More than 200 members of the Harker community headed to the upper school’s Rothschild Performing Arts Center on Nov. 20 for this year’s TEDxHarker School, organized each year by students in Harker’s business and entrepreneurship program. 

The impressive lineup of speakers assembled for this year’s event included chef, author and restaurateur Alice Waters, who appeared via Zoom to speak on school-supported agriculture and its effects on climate change and social inequality. She also advocated for the procurement of school foods directly from farmers, and touched on her work with the Edible Schoolyard Project and the Alice Waters Institute for Edible Education, which has partnered with the University of California.

Author Dan Roam spoke on the power of visual storytelling, as detailed in his book, “The Back of the Napkin: How Visual Storytelling Works.” Roam, who has worked with leadership at companies such as Google, Microsoft and Boeing, presented on how simple illustrations can help leaders make sense of complex situations. 

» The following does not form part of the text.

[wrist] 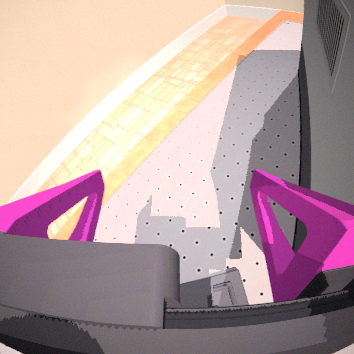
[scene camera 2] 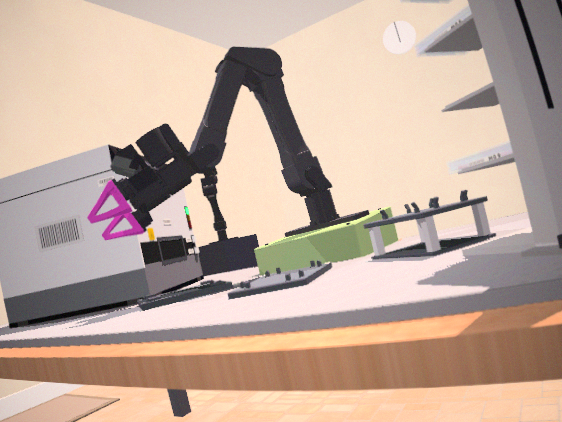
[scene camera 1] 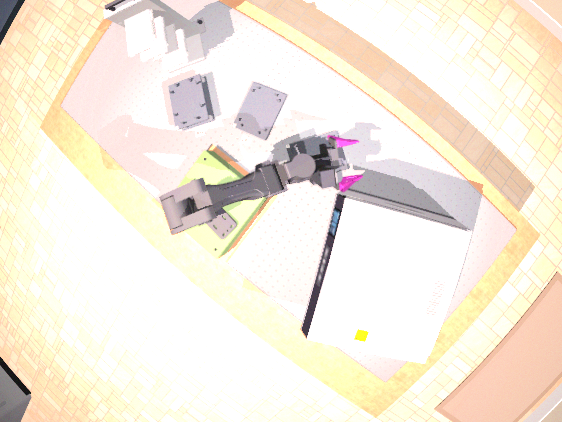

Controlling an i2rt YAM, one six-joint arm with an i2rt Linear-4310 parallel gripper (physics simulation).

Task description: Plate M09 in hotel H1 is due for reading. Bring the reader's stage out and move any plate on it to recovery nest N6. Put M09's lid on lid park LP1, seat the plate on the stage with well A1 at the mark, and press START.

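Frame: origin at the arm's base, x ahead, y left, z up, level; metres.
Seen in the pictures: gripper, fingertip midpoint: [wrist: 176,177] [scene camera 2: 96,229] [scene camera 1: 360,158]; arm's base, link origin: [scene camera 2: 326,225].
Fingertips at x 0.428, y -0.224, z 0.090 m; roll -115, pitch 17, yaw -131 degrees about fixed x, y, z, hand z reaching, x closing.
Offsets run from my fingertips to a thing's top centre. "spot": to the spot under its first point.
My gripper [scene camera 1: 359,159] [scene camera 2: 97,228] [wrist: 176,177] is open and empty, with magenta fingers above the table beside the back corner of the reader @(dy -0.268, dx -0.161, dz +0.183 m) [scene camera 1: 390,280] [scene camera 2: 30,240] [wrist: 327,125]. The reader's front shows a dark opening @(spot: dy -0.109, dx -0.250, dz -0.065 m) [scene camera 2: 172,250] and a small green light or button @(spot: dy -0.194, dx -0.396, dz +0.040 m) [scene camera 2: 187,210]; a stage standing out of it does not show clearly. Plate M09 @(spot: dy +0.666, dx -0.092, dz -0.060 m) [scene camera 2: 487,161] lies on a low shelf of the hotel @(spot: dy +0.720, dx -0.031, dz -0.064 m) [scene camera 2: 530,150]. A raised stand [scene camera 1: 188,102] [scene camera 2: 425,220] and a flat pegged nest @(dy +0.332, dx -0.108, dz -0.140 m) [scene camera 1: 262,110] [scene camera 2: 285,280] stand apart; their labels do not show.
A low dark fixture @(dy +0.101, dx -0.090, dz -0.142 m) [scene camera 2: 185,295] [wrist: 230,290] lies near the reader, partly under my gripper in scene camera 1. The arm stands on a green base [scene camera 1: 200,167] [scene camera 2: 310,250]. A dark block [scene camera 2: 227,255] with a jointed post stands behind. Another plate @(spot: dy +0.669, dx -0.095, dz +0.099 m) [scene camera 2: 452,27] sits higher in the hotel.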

Hetal Vasavada, a contestant on the sixth season of the competitive cooking show MasterChef, talked about how she pursued a career outside of the STEM fields pursued by many Indian-Americans. Originally on the path to a career in the sciences, Vasavada discussed her pivot to the food industry and how she convinced her family (as well as herself) that it was the right choice. 

This year’s TEDxHarker School student speaker was senior Aaron Tran, whose passions include bioinformatics and scientific ethics and philosophy. Spurred by the worrying amount of misinformation that arose during the COVID-19 pandemic, Tran talked about solutions to the concerning lack of information literacy and the growing mistrust people have of one another.

In addition to the speakers, attendees also enjoyed perusing the exhibitor area, where they played with robotic toys made by Petoi, tried out slime samples from Dots N Stripes and got an up-close look at the Vinci electric bike. 

At lunch, students had the chance to sit down with local business mentors to ask questions and receive advice.

Videos of this year’s TEDxHarker speakers are expected to be uploaded to the TEDx YouTube channel in the coming months.